A renda da capitania excedia trezentos mil cruzados. Entram pela barra anualmente de 230 ou 240 embarcações de seis, oito, até doze mil arrobas, e todas saem carregadas. Há continuamente navegando nos rios acarretando as cargas os ditos barcos a mais de cem iates, ou canoas, que carregam de 1000 a 1500 arrobas. A importação no ano de 1804 para esta capitania chegou a novecentos e trinta contos, subindo a exportação a 1111 contos. No ano de 1805 chegou a importação a montar 1058 contos e a exportação a 1215 contos. Nos anos de 1806 chegou a importação a 1163 contos e a exportação a 1057 contos. No de 1807 chegou a importação a 1217 contos e a exportação a 1109 contos.

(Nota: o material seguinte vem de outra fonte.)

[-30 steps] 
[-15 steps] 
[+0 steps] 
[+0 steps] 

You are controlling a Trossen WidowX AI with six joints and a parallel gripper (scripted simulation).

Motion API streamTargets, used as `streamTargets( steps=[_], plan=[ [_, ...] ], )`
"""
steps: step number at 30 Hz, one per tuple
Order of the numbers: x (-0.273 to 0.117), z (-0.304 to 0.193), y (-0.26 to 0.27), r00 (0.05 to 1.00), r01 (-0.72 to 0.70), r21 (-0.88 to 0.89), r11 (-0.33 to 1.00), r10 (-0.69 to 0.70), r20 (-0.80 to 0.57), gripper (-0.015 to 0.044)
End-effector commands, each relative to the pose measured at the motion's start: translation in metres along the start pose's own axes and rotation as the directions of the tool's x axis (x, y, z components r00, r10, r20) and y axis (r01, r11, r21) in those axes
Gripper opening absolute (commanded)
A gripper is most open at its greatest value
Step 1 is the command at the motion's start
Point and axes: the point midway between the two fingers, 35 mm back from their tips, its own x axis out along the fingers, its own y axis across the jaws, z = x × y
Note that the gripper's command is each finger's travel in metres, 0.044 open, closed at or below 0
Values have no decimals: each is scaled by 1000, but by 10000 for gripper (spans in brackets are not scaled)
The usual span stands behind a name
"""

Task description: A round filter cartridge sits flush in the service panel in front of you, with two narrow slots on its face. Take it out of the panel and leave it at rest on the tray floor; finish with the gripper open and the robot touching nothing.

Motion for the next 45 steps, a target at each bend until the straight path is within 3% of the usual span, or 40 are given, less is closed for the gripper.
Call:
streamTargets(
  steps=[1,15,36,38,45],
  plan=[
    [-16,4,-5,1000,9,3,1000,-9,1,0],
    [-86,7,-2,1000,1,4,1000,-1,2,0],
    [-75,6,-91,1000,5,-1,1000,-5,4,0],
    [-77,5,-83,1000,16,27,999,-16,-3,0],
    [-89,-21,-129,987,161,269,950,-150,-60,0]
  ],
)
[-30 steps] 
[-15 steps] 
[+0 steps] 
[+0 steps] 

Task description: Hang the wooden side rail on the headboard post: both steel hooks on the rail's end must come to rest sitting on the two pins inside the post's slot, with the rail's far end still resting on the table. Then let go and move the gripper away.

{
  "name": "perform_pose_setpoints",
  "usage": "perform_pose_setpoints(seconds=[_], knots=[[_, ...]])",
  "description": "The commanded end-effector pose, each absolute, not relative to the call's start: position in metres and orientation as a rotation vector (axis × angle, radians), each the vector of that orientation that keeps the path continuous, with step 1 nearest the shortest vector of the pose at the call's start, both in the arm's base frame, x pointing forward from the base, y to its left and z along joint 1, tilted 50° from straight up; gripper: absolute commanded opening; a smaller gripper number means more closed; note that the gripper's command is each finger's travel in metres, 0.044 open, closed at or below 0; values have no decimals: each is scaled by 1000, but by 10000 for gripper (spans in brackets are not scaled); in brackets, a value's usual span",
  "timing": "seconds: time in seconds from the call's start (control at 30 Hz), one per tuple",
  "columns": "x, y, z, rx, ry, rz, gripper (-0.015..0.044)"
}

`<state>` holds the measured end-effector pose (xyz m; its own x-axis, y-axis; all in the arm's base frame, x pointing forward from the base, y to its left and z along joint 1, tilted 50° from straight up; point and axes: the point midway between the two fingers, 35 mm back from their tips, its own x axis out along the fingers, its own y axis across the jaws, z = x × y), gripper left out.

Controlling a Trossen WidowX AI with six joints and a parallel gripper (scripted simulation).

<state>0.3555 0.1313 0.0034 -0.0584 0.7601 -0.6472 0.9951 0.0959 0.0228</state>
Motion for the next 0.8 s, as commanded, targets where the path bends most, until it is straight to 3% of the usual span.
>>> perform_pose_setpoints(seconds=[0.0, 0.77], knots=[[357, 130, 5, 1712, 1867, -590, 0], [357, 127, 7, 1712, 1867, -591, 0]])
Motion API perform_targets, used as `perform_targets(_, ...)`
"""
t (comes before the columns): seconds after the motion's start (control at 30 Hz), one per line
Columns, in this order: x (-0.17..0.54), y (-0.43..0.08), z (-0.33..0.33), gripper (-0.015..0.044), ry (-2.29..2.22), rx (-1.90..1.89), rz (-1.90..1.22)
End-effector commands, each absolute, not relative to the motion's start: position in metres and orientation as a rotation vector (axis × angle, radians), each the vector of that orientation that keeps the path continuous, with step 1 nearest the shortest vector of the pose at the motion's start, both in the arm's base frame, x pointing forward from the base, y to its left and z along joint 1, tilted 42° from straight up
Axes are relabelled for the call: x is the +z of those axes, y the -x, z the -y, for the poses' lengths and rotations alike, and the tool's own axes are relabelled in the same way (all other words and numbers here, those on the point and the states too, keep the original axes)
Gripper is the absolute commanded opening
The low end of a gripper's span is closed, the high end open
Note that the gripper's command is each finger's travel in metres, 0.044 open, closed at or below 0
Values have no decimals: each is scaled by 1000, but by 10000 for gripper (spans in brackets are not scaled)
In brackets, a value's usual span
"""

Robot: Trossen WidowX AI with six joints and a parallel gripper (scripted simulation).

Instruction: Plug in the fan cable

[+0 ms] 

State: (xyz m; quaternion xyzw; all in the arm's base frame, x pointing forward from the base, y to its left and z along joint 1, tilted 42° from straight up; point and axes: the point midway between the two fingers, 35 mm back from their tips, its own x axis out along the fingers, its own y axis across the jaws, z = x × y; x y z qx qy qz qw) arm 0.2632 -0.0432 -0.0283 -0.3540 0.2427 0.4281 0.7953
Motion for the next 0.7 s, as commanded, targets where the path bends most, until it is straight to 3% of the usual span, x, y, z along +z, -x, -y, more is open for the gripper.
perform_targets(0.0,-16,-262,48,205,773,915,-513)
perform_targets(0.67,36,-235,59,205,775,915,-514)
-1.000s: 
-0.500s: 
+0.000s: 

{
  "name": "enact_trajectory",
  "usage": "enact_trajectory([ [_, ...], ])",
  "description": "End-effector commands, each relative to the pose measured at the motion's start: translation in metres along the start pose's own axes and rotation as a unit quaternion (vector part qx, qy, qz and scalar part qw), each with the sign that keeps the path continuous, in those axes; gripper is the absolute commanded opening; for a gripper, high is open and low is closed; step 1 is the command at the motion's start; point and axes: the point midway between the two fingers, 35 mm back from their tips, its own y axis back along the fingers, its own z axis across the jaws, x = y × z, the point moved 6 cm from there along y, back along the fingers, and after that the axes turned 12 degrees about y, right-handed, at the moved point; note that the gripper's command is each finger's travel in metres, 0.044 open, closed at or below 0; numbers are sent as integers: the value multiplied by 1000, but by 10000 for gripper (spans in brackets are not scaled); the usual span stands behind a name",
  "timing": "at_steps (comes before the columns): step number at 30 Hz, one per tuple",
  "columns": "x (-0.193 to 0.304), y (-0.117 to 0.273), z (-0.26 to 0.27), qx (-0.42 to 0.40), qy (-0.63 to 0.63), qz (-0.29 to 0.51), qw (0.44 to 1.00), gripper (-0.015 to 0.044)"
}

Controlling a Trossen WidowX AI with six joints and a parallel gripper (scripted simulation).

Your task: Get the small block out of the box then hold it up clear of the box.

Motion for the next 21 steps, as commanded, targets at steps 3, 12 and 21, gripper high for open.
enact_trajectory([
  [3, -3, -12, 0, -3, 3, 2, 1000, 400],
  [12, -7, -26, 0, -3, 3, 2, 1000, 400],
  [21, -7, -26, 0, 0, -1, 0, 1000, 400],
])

Magalhães encerra o seu ensaio ressaltando que a Capitania necessitava muito da ajuda de Sua Majestade para o seu desenvolvimento, investimento que no futuro seria de grande utilidade para o monarca.

       Magalhães publicou uma relação de comerciantes que atuavam na Vila do Rio Grande de São Pedro há duzentos anos atrás, observando-se entre outros Fernandes Braga que era o presidente da Província quando da eclosão da Revolução Farroupilha e Francisco Marques Lisboa, pai do Almirante Tamandaré: “Antonio Francisco dos Anjos, Antonio Francisco dos Santos Abreu, Antonio Gomes Rosa da Cunha, Antonio Rodrigues Fernandes Braga, Antonio de Sá Araújo, Agostinho Moreira Machado, Baltazar Gomes Viana, Carlos Cosme dos Reis, Cipriano Rodrigues Barcelos, Domingos Velho da Silva, Domingos Rodrigues, Domingos de Castro e Antiqueira, Francisco Marques Lisboa, Francisco Barbosa Ferreira, Francisco Ferreira Barbosa, Hipólito José Fernandes, José Vieira da Cunha, José Pinto Martins & Comp., Joaquim José da Cruz Secco, José Thomaz da Silva, José Rodrigues de Barcelos, João Francisco Vieira Braga, José Vieira Lima, José Antônio de Bitancourt, Justino José de Oliveira, José Duarte Nunes, José de Barros Coelho, José Ferreira de Araújo, José de Souza, Ignácio dos Santos Abreu, Padre José Martins Chaves, José Joaquim Bezerra, José de Freitas Guimarães, Miguel Cunha Pereira, Matheus da Cunha Teles, Manoel Ferreira Nunes, Manoel José da Silva Guimarães, Manoel Álvaro de Morais, Manoel Albino Rodrigues de Carvalho, Manoel José de Oliveira Guimarães, Nicolau Cosme dos Reis, Paulino Gomes de Seixas".